Opposition to ‘DEI’ must be grounded in value of merit

Diversity, Equity, inclusion — or “DEI.”
It is unfortunate that this simple acronym has become as ambigious and opaque as it has.
We believe that under that metaphorical umbrella are some concepts and initiatives that are counterproductive and contrary to American values. We firmly believe that America should strive to be a meritocracy, where the best qualified person gets the job or the promotion.
Under the guidance of those precepts, we believe DEI initiatives should be reviewed, carefully assessed and some of them — perhaps many of them — abandoned.
But if our motivation is a commitment to meritocracy — and we absolutely believe it should be — what happens after and during this newest push by the White House is just as important as curtailing the excesses of DEI.

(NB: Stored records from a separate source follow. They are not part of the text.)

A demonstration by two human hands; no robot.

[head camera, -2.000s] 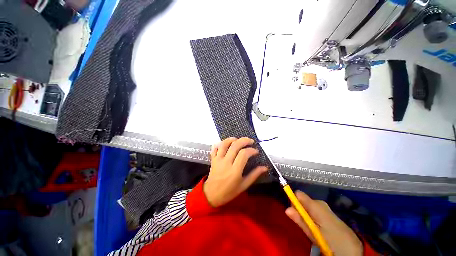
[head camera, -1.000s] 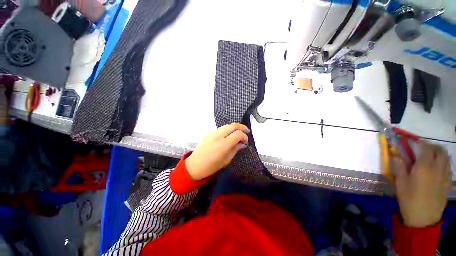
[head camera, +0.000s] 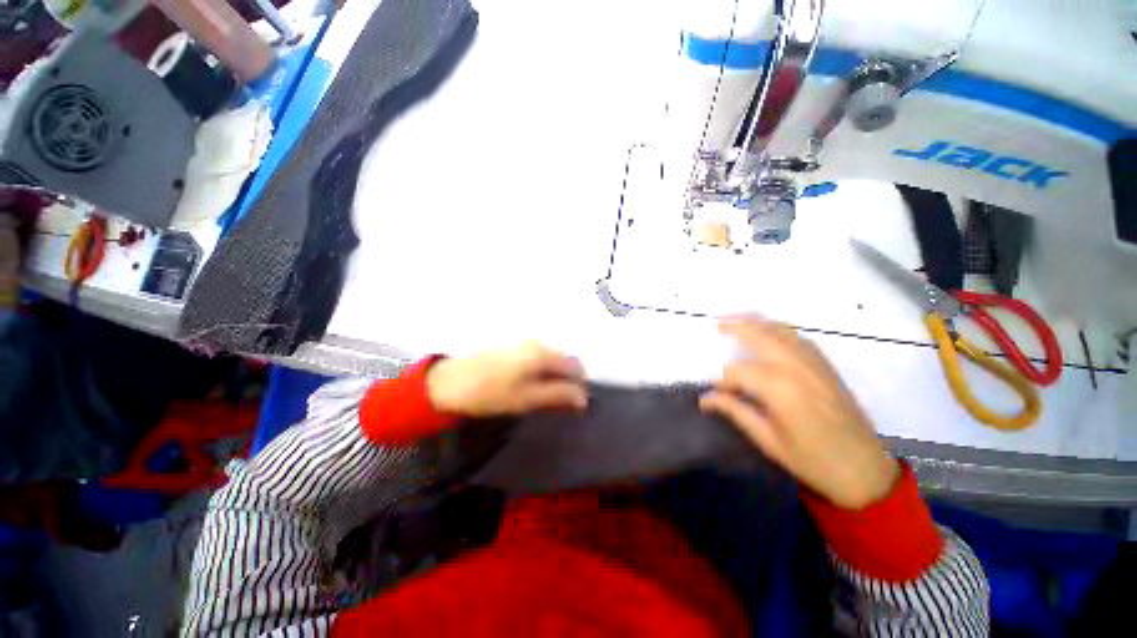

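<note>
A dark cloth panel is stretched sideways between my hands at the table's front edge and hangs partly over my lap; it is slightly blurred. My left hand holds its left part, fingers closed on the upper edge. My right hand holds its right end, thumb and fingers at the edge. The scissors, with one red and one orange-yellow handle, lie on the table to the right of my right hand.
The white JACK sewing machine stands at the back right, its needle area beside a tan patch. Small dark pieces lie behind the scissors. Long checked panels lie at the left. A grey fan unit stands far left.
The scissors have been let go and lie on the table. My right hand has moved left and taken hold of the panel, which has been pulled toward me and turned sideways.
</note>
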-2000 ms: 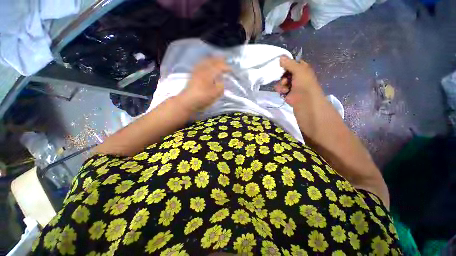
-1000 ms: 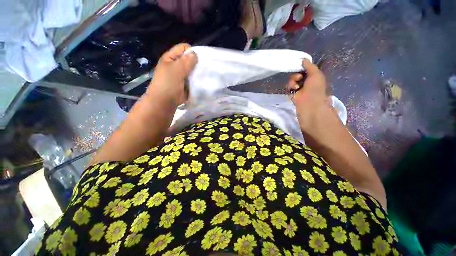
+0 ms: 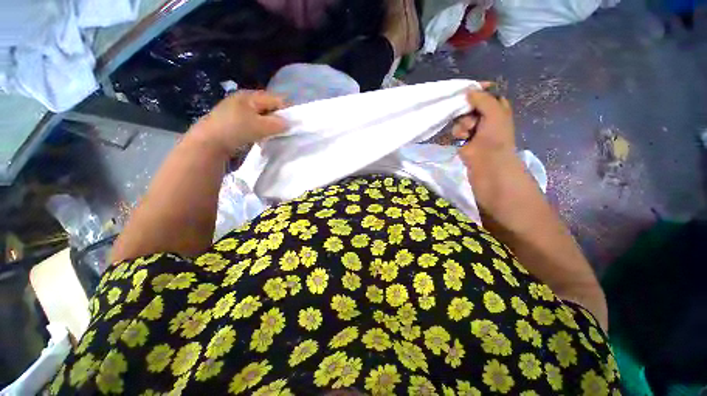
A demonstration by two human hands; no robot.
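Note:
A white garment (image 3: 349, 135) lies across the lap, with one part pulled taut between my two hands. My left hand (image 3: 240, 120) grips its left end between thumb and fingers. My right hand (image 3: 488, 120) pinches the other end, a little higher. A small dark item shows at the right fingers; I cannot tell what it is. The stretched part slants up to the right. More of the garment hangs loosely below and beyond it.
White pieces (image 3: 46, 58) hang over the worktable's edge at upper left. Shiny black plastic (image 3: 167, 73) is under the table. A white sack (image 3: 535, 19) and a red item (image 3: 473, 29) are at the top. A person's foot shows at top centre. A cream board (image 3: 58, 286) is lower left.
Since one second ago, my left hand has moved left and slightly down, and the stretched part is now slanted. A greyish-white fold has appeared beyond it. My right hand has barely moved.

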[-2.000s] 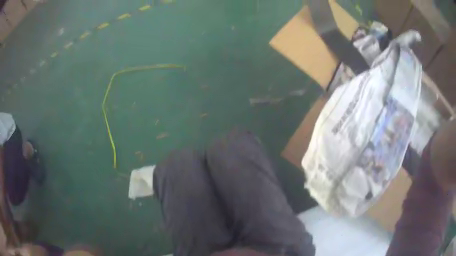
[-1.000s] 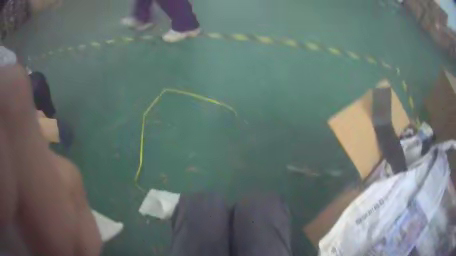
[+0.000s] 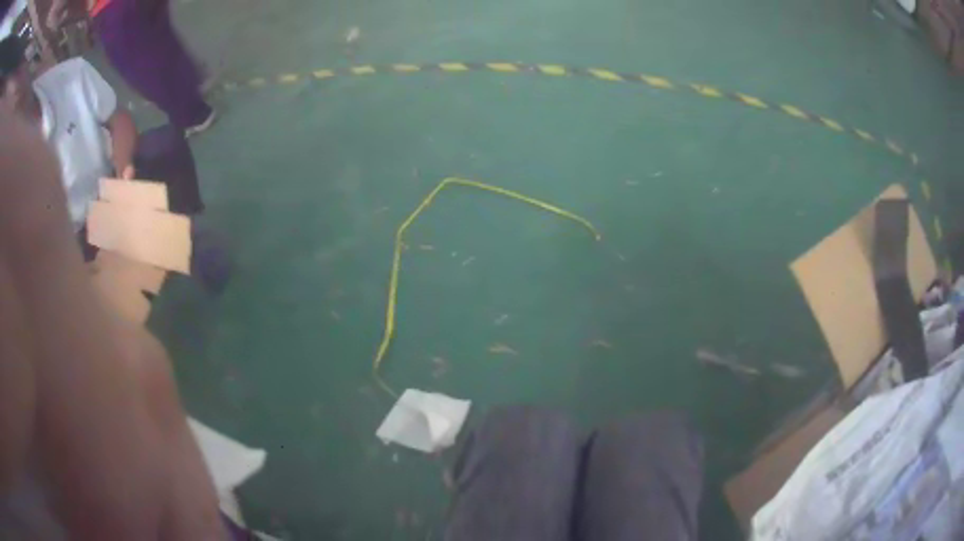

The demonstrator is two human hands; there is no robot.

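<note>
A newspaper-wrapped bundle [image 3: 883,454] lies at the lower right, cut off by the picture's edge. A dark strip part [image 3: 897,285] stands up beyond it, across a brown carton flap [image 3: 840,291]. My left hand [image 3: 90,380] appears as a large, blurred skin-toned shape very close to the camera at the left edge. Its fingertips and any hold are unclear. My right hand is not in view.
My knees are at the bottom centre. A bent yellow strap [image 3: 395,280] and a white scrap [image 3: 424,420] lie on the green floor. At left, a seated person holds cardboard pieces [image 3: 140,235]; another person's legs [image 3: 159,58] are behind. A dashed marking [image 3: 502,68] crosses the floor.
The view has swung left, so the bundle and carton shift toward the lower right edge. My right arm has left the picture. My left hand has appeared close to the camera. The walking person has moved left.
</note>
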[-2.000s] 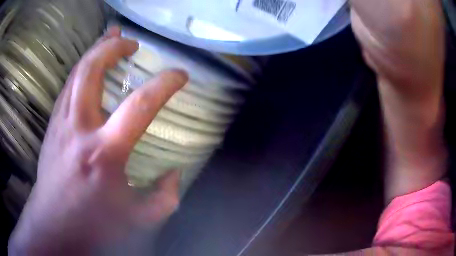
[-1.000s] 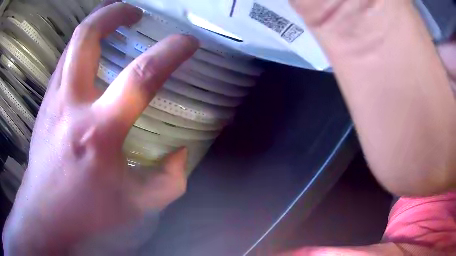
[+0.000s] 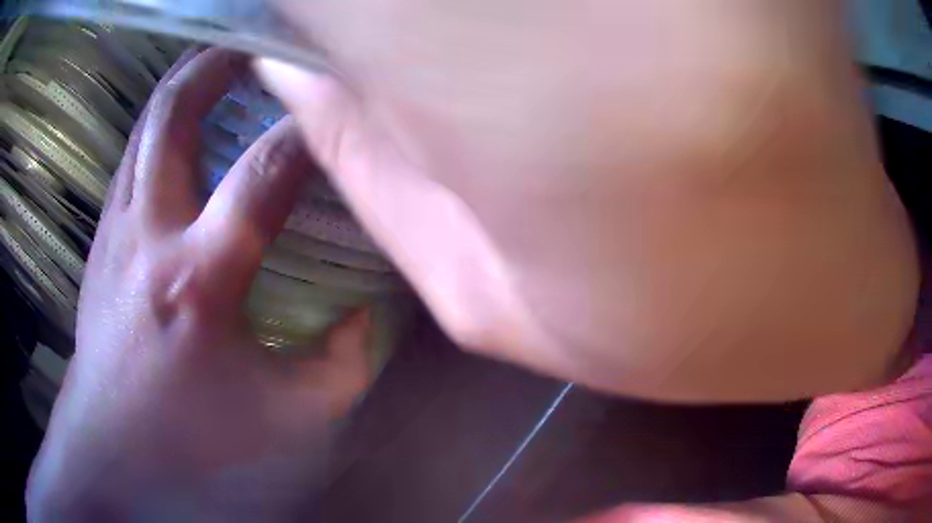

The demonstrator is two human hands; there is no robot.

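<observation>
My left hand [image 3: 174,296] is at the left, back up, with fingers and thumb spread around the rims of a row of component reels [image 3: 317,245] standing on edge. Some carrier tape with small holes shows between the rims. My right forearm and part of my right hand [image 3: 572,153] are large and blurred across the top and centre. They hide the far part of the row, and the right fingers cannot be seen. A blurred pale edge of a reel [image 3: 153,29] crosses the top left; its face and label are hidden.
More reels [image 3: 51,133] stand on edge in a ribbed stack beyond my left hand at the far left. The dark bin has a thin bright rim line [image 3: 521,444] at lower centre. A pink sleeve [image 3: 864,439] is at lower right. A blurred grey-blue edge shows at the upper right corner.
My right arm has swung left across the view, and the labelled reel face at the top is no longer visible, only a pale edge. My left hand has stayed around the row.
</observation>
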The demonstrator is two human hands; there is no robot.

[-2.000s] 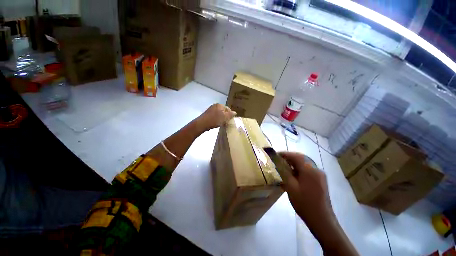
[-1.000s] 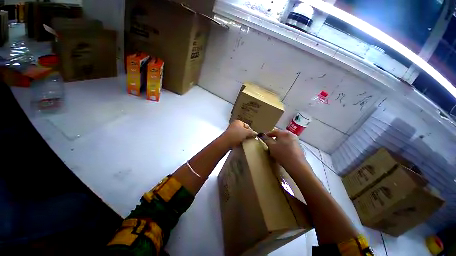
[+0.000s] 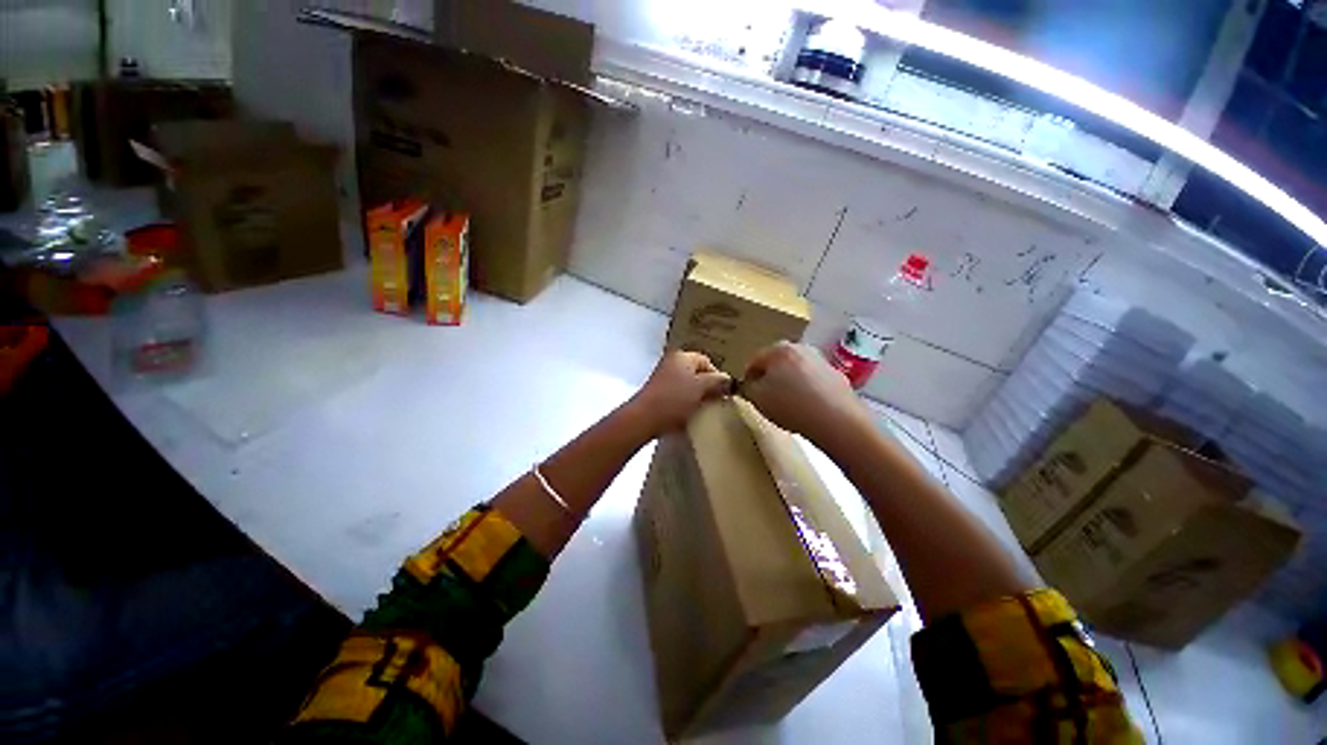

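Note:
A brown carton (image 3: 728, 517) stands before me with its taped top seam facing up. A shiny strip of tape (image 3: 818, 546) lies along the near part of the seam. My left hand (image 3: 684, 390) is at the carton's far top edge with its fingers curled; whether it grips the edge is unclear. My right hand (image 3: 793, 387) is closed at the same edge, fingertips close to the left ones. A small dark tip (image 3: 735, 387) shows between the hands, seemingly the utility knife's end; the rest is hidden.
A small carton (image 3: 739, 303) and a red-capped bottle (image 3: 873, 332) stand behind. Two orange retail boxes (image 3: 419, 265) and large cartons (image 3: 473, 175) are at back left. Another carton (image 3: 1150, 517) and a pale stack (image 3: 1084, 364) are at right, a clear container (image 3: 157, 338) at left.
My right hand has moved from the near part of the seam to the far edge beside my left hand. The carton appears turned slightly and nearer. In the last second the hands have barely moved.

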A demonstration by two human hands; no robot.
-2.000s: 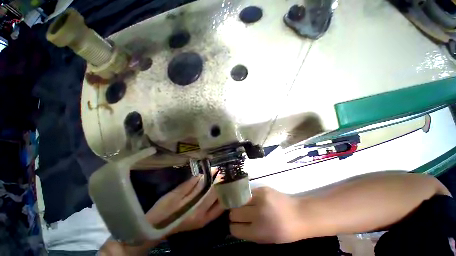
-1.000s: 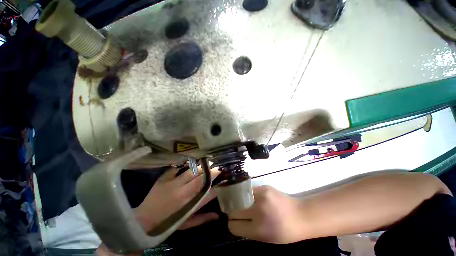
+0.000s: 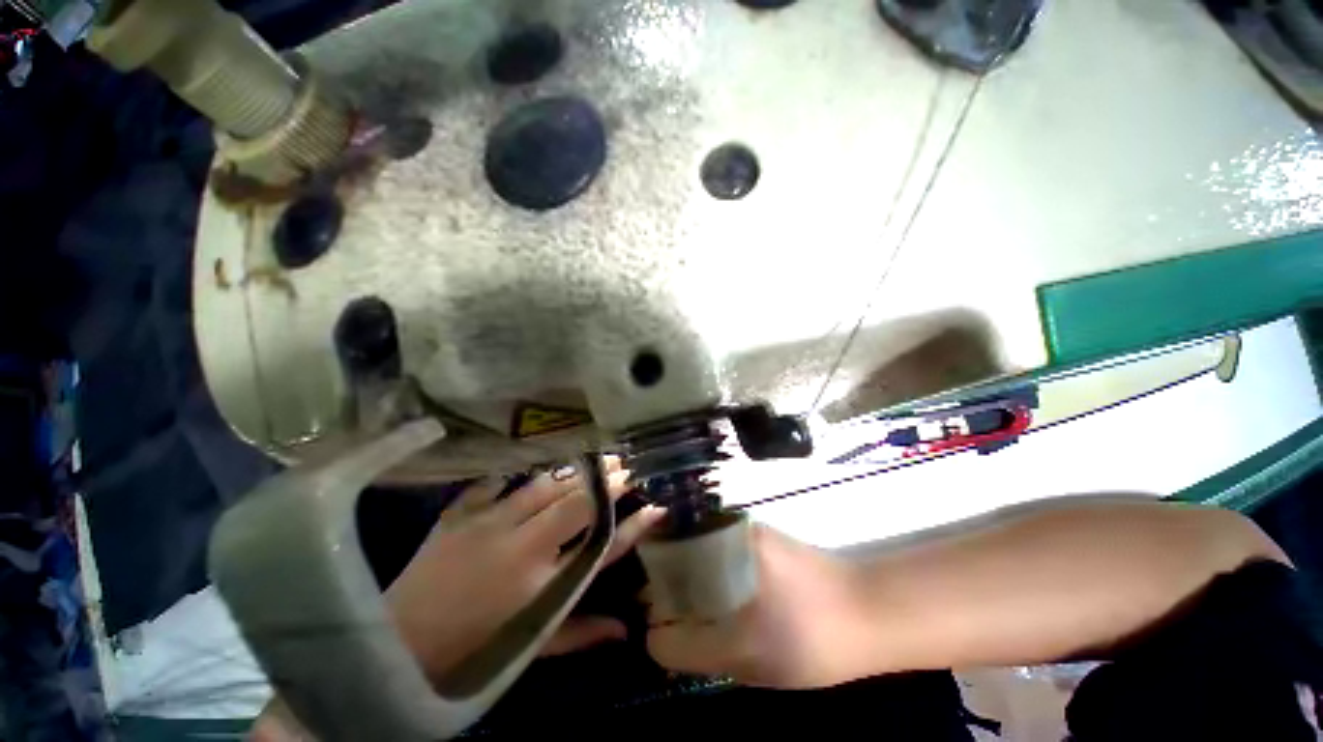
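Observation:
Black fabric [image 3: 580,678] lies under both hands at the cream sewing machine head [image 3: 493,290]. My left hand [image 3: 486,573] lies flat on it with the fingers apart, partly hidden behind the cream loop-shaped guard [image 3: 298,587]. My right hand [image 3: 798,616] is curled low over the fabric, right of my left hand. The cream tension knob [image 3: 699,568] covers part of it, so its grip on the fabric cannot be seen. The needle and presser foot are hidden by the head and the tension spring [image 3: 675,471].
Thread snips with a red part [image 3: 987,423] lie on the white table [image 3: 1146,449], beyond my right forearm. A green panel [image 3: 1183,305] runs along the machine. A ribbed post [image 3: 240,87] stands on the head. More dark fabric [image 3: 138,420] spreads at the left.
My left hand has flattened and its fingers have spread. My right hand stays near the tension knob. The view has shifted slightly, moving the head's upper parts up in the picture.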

The efforts of Elon Musk to reduce spending, it has come to light, rely on a clique of his staffers, generally in their early to mid-20s. Reporting on some of these staffers has identified at least one who was previously fired from a cybersecurity firm for, at best, reckless handling of company data, which ended up in the hands of a competitor. Another has since resigned due to a plethora of racist social media posts tracked back to him.
Beyond Musk’s orbit, President Trump has nominated as ambassadors to France and to Greece his son-in-law’s father — a man to whom he had issued a pardon during his first term — and his son’s former girlfriend.
Neither Charles Kushner or Kimberly Guilfoyle has any previous experience with diplomacy.
DEI, of course, has its defenders — Americans who are skeptical that the acronym’s critics are truly motivated by a commitment to merit.
An inability to pair efforts to rein in DEI with criticisms of nepotism and cronyism, to pair efforts to counter DEI with a sincere effort to find the best qualified women and men for important positions — women and men with decades of experience in auditing to identify government waste and spending excesses, women and men with decades of experience in international relations to serve as our country’s diplomats will only embolden those critics. Allowing nepotism and cronyism to drive how so many critical positions are filled validates those critics’ fears that skepticism of DEI is not sincerely motivated by belief in a meritocracy.
We believe, again, in that commitment to meritocracy. We hope the White House and its supporters are able to correct their present course and take as hard a line against nepotism and cronyism as they have against “diversity, equity and inclusion.”
Success in pursuing that meritocratic future depends on it.